Abstract

Introduction
Migraine with aura (MA) is a primary headache infrequently induced by specific triggers, the most peculiar of which being exposure to bright light (1). The role of other factors, such as stress and mental tension, physical activity, tiredness, etc., found in a retrospective study (1), should be confirmed by a prospective diary survey.
Orgasm is not considered a trigger factor for MA. Here we report the case of a woman who complained of a typical MA attack shortly after orgasm.
Case report
A 36-year-old woman presented with a history of visual phenomena followed by throbbing headache attacks starting soon after sexual intercourse exclusively. Two to five minutes after every orgasm, she suddenly began to experience blurred vision in the left or right side of the visual field, developing into a flickering zigzag line together with pinpoint circles of red and blue light. Around these fortification spectra, hemianopsia developed. These positive and negative signs lasted 20–30 min and were immediately followed by a mild to severe throbbing pain in the frontal-temporal region contralateral to the side of aura. Pain was accompanied by photophobia and phonophobia. The headache duration was 4–12 h. The visual symptomatology was perceived with a great feeling of anxiety and fear, so much that, after a few months, she decreased the frequency of sexual intercourse and, during them, she behaved in a way to avoid orgasm. She had tried flunarizine and propranolol without any improvement. Afterwards she was put on carbamazepine (800 mg daily) and subsequently on valproate (1000 mg daily) with no effect.

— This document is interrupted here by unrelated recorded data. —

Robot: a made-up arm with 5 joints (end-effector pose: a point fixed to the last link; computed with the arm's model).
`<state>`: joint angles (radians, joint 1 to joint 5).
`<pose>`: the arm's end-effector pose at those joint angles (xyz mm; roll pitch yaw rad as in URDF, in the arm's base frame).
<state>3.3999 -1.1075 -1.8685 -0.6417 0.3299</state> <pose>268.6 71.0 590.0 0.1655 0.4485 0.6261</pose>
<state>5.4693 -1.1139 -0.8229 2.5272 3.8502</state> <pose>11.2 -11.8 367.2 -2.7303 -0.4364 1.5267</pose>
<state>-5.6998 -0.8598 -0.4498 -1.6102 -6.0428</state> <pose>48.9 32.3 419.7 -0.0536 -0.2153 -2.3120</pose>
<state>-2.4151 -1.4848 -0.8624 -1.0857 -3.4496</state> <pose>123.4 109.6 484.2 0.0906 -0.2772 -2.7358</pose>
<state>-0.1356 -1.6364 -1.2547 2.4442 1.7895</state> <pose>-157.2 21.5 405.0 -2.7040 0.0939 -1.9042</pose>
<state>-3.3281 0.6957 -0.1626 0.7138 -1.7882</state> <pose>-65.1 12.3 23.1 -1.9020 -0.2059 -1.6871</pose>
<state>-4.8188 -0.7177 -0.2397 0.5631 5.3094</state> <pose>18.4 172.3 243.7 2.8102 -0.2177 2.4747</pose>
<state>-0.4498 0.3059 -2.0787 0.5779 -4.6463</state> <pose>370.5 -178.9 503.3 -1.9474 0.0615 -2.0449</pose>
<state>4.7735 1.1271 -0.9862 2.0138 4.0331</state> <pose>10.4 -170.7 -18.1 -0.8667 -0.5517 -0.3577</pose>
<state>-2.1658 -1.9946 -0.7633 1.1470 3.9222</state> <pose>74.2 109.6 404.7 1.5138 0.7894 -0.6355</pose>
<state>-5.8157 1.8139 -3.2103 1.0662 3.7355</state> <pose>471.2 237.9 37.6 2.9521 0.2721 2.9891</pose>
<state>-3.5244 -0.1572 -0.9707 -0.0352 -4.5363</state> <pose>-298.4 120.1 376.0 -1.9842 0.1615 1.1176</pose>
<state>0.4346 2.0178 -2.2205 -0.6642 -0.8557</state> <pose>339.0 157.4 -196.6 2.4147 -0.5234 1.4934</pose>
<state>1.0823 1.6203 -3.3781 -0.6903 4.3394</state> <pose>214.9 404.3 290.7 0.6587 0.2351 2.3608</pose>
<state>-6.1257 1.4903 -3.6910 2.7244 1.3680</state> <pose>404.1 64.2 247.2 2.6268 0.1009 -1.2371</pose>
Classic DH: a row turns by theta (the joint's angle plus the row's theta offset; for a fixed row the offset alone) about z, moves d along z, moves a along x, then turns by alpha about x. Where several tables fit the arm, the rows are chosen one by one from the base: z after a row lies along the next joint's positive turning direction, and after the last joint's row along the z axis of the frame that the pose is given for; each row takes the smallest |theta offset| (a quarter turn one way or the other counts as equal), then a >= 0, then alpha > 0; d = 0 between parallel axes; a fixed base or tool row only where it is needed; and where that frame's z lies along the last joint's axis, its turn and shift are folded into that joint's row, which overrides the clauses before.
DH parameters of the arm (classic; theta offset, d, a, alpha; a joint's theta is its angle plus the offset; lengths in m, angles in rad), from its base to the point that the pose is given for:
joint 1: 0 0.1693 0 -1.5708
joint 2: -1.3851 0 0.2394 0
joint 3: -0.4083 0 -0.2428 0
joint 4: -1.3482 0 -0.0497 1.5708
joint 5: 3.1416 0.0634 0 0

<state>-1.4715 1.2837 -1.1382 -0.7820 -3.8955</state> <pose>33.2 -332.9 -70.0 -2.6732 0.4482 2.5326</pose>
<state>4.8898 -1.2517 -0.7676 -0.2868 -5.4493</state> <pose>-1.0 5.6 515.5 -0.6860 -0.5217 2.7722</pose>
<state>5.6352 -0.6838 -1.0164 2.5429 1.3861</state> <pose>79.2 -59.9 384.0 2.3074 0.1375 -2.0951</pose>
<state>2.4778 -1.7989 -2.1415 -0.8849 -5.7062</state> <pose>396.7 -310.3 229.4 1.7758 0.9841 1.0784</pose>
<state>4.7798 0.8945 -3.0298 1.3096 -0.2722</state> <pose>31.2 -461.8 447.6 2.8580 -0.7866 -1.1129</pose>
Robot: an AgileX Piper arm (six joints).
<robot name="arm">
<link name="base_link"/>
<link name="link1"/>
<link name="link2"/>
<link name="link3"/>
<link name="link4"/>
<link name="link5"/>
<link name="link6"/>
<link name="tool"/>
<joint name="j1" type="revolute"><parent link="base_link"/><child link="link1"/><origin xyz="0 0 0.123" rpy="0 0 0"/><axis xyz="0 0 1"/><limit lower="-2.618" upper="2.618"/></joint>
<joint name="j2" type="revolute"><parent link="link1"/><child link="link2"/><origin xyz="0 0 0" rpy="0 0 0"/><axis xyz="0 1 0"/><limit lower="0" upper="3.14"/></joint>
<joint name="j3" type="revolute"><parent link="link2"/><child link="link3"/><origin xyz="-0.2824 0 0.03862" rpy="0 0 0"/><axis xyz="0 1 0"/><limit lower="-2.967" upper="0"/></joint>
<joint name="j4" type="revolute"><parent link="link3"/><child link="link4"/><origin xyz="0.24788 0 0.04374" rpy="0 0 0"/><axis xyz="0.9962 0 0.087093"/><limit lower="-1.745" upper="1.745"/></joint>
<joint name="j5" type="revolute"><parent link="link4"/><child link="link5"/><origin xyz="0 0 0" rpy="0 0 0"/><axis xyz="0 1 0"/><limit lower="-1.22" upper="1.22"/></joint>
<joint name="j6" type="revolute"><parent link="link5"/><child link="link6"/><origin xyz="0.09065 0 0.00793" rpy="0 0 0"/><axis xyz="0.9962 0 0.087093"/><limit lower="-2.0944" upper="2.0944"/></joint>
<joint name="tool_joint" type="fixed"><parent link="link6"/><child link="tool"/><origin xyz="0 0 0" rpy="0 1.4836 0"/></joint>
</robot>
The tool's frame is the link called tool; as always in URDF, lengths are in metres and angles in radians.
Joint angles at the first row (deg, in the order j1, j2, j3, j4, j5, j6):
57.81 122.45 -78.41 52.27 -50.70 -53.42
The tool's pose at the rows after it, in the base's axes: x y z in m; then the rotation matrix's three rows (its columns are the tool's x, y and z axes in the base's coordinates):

In 1996, 3 years after the beginning of the attacks, she came under our care. She had suffered since the age of 12 from migraine without aura (attacks characterized by unilateral throbbing severe pain, accompanied by photophobia, phonophobia, nausea and vomiting, lasting 1 day, not precipitated by any trigger factor), with a frequency of one attack per month. Pathological history was otherwise unremarkable. Physical and neurological examinations were normal, as well as EEG and brain magnetic resonance imaging. Routine blood tests were also normal. We treated the patient with lamotrigine, at the dosage of 100 mg daily (after a period of titration), obtaining the complete disappearance of MA attacks related to orgasm. In the first 6 months, the drug was stopped twice and MA attacks promptly recurred. Treatment with lamotrigine was restarted, with complete success. The patient withdrew treatment after 2 years, without any recurrence in a 30-month follow-up.
Discussion
To our knowledge, this is the first case in which MA attacks were triggered by orgasm. The short time elapsing between orgasm and aura and the consistency of attack occurrence strongly suggest a cause–effect relationship.
Three types of sexual headache are recognized in the classification of the International Headache Society (2). The first is described as a dull ache in the head and neck, that intensifies on sexual excitement (3). Type 2 is a sudden severe (‘explosive’) headache occurring at orgasm (4). Type 3 is a postural headache resembling that of low CSF pressure developing after coitus (5). Attacks of our patient started soon after orgasm and therefore could be included in type 2 sexual headache. However, there are several differences, besides the occurrence of aura: type 2 sexual headaches are more frequent in men, usually bilateral, explosive in onset, of short duration (minutes to 3 h) and always severe. Moreover, they start at or immediately before the orgasm, while in our patient the attacks began 2–5 min after (6). Therefore we believe that our patient experienced attacks of typical migraine with aura triggered by orgasmic phase of sexual intercourse.
The physiological mechanisms of female sexual arousal and orgasm are poorly understood. It has been hypothesized that the female sexual response is related to the activation of the medial preoptic, anterior hypothalamic region and related limbic-hippocampal structures (7). Among other hypotheses, we can speculate that the activation of limbic structures, putatively involved in the pathophysiology of migraine (8), may have triggered MA attacks in this particular case. The effectiveness of lamotrigine in this drug-resistant patient further supports the utility of this drug in the prophylaxis of migraine with aura (9).